ABOUT THIS EXERCISE: Reproduce all entries verbatim, with nothing added or dropped.

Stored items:
--- START ---
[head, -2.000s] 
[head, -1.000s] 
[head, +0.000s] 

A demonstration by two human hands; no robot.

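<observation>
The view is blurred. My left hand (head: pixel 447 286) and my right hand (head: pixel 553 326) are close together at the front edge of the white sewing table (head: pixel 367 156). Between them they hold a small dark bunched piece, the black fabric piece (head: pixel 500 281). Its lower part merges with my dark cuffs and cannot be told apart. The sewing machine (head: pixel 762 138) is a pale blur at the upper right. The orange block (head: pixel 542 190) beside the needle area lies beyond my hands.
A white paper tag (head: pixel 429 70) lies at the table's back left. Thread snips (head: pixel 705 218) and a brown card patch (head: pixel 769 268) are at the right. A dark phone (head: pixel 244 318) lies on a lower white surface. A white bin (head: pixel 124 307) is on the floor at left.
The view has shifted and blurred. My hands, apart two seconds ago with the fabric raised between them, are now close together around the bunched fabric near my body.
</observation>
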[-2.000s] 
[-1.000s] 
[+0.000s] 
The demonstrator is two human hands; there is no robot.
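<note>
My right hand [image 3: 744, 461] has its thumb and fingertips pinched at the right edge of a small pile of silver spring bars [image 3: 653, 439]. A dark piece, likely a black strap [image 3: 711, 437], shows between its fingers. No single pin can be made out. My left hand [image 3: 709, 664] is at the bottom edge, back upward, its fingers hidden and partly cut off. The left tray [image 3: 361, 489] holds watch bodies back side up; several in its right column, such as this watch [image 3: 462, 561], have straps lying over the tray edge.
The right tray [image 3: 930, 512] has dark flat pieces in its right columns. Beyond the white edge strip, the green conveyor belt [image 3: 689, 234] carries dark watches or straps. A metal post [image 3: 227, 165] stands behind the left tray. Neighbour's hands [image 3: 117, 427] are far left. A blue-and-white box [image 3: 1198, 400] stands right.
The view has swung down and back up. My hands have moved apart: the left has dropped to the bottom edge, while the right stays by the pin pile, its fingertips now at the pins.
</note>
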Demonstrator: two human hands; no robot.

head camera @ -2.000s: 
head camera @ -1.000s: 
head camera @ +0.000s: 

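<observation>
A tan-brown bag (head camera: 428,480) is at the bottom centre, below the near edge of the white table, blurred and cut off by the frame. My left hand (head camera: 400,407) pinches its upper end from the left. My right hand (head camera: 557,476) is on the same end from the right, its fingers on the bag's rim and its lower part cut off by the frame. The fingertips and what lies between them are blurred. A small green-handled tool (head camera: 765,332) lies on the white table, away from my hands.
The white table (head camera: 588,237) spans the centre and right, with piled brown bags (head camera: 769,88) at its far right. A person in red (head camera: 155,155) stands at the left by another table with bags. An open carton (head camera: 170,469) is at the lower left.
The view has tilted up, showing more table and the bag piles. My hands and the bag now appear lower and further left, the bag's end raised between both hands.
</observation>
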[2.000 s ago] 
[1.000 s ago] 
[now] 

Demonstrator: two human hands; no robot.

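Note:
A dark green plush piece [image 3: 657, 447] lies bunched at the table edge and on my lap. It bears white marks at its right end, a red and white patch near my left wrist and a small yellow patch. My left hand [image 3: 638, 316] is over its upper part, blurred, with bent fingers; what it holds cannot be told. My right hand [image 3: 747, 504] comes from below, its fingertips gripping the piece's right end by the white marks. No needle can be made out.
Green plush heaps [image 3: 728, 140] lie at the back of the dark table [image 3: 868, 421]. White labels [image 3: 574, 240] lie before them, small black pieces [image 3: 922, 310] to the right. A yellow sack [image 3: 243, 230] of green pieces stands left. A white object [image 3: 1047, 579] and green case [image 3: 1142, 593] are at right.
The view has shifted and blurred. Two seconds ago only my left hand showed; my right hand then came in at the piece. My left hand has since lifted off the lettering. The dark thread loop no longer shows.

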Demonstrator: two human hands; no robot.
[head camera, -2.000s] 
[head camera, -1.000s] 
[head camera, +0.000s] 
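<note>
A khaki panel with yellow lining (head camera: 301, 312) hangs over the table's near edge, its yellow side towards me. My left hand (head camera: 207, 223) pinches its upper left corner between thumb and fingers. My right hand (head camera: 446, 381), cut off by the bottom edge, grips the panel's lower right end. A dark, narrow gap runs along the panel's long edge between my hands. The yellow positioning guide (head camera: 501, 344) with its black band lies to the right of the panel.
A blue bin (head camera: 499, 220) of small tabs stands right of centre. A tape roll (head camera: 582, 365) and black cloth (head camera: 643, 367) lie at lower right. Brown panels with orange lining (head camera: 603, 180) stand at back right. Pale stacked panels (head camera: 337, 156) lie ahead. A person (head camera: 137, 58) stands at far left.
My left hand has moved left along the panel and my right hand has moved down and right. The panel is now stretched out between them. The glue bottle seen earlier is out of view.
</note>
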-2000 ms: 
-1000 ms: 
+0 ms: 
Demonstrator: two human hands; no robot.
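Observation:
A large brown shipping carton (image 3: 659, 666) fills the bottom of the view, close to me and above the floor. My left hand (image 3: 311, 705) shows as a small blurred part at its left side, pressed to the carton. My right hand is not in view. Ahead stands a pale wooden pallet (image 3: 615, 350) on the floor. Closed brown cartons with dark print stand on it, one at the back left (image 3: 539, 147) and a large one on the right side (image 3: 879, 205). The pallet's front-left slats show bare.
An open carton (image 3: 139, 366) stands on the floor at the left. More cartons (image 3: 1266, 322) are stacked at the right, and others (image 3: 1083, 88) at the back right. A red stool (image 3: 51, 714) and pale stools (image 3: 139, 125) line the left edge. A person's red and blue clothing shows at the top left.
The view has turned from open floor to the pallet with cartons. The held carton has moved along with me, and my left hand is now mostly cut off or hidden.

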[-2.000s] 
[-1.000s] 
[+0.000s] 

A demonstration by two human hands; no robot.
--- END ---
ANSWER FOR THE TASK:
[head, -2.000s] 
[head, -1.000s] 
[head, +0.000s] 

A demonstration by two human hands; no robot.

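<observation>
The view is blurred. My left hand (head: pixel 447 286) and my right hand (head: pixel 553 326) are close together at the front edge of the white sewing table (head: pixel 367 156). Between them they hold a small dark bunched piece, the black fabric piece (head: pixel 500 281). Its lower part merges with my dark cuffs and cannot be told apart. The sewing machine (head: pixel 762 138) is a pale blur at the upper right. The orange block (head: pixel 542 190) beside the needle area lies beyond my hands.
A white paper tag (head: pixel 429 70) lies at the table's back left. Thread snips (head: pixel 705 218) and a brown card patch (head: pixel 769 268) are at the right. A dark phone (head: pixel 244 318) lies on a lower white surface. A white bin (head: pixel 124 307) is on the floor at left.
The view has shifted and blurred. My hands, apart two seconds ago with the fabric raised between them, are now close together around the bunched fabric near my body.
</observation>
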[-2.000s] 
[-1.000s] 
[+0.000s] 
The demonstrator is two human hands; there is no robot.
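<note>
My right hand [image 3: 744, 461] has its thumb and fingertips pinched at the right edge of a small pile of silver spring bars [image 3: 653, 439]. A dark piece, likely a black strap [image 3: 711, 437], shows between its fingers. No single pin can be made out. My left hand [image 3: 709, 664] is at the bottom edge, back upward, its fingers hidden and partly cut off. The left tray [image 3: 361, 489] holds watch bodies back side up; several in its right column, such as this watch [image 3: 462, 561], have straps lying over the tray edge.
The right tray [image 3: 930, 512] has dark flat pieces in its right columns. Beyond the white edge strip, the green conveyor belt [image 3: 689, 234] carries dark watches or straps. A metal post [image 3: 227, 165] stands behind the left tray. Neighbour's hands [image 3: 117, 427] are far left. A blue-and-white box [image 3: 1198, 400] stands right.
The view has swung down and back up. My hands have moved apart: the left has dropped to the bottom edge, while the right stays by the pin pile, its fingertips now at the pins.
</note>
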Demonstrator: two human hands; no robot.

head camera @ -2.000s: 
head camera @ -1.000s: 
head camera @ +0.000s: 

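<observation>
A tan-brown bag (head camera: 428,480) is at the bottom centre, below the near edge of the white table, blurred and cut off by the frame. My left hand (head camera: 400,407) pinches its upper end from the left. My right hand (head camera: 557,476) is on the same end from the right, its fingers on the bag's rim and its lower part cut off by the frame. The fingertips and what lies between them are blurred. A small green-handled tool (head camera: 765,332) lies on the white table, away from my hands.
The white table (head camera: 588,237) spans the centre and right, with piled brown bags (head camera: 769,88) at its far right. A person in red (head camera: 155,155) stands at the left by another table with bags. An open carton (head camera: 170,469) is at the lower left.
The view has tilted up, showing more table and the bag piles. My hands and the bag now appear lower and further left, the bag's end raised between both hands.
</observation>
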[2.000 s ago] 
[1.000 s ago] 
[now] 

Demonstrator: two human hands; no robot.

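Note:
A dark green plush piece [image 3: 657, 447] lies bunched at the table edge and on my lap. It bears white marks at its right end, a red and white patch near my left wrist and a small yellow patch. My left hand [image 3: 638, 316] is over its upper part, blurred, with bent fingers; what it holds cannot be told. My right hand [image 3: 747, 504] comes from below, its fingertips gripping the piece's right end by the white marks. No needle can be made out.
Green plush heaps [image 3: 728, 140] lie at the back of the dark table [image 3: 868, 421]. White labels [image 3: 574, 240] lie before them, small black pieces [image 3: 922, 310] to the right. A yellow sack [image 3: 243, 230] of green pieces stands left. A white object [image 3: 1047, 579] and green case [image 3: 1142, 593] are at right.
The view has shifted and blurred. Two seconds ago only my left hand showed; my right hand then came in at the piece. My left hand has since lifted off the lettering. The dark thread loop no longer shows.
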
Demonstrator: two human hands; no robot.
[head camera, -2.000s] 
[head camera, -1.000s] 
[head camera, +0.000s] 
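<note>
A khaki panel with yellow lining (head camera: 301, 312) hangs over the table's near edge, its yellow side towards me. My left hand (head camera: 207, 223) pinches its upper left corner between thumb and fingers. My right hand (head camera: 446, 381), cut off by the bottom edge, grips the panel's lower right end. A dark, narrow gap runs along the panel's long edge between my hands. The yellow positioning guide (head camera: 501, 344) with its black band lies to the right of the panel.
A blue bin (head camera: 499, 220) of small tabs stands right of centre. A tape roll (head camera: 582, 365) and black cloth (head camera: 643, 367) lie at lower right. Brown panels with orange lining (head camera: 603, 180) stand at back right. Pale stacked panels (head camera: 337, 156) lie ahead. A person (head camera: 137, 58) stands at far left.
My left hand has moved left along the panel and my right hand has moved down and right. The panel is now stretched out between them. The glue bottle seen earlier is out of view.
</note>
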-2000 ms: 
-1000 ms: 
+0 ms: 
Demonstrator: two human hands; no robot.
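Observation:
A large brown shipping carton (image 3: 659, 666) fills the bottom of the view, close to me and above the floor. My left hand (image 3: 311, 705) shows as a small blurred part at its left side, pressed to the carton. My right hand is not in view. Ahead stands a pale wooden pallet (image 3: 615, 350) on the floor. Closed brown cartons with dark print stand on it, one at the back left (image 3: 539, 147) and a large one on the right side (image 3: 879, 205). The pallet's front-left slats show bare.
An open carton (image 3: 139, 366) stands on the floor at the left. More cartons (image 3: 1266, 322) are stacked at the right, and others (image 3: 1083, 88) at the back right. A red stool (image 3: 51, 714) and pale stools (image 3: 139, 125) line the left edge. A person's red and blue clothing shows at the top left.
The view has turned from open floor to the pallet with cartons. The held carton has moved along with me, and my left hand is now mostly cut off or hidden.
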
[-2.000s] 
[-1.000s] 
[+0.000s] 

A demonstration by two human hands; no robot.

The exercise is now finished.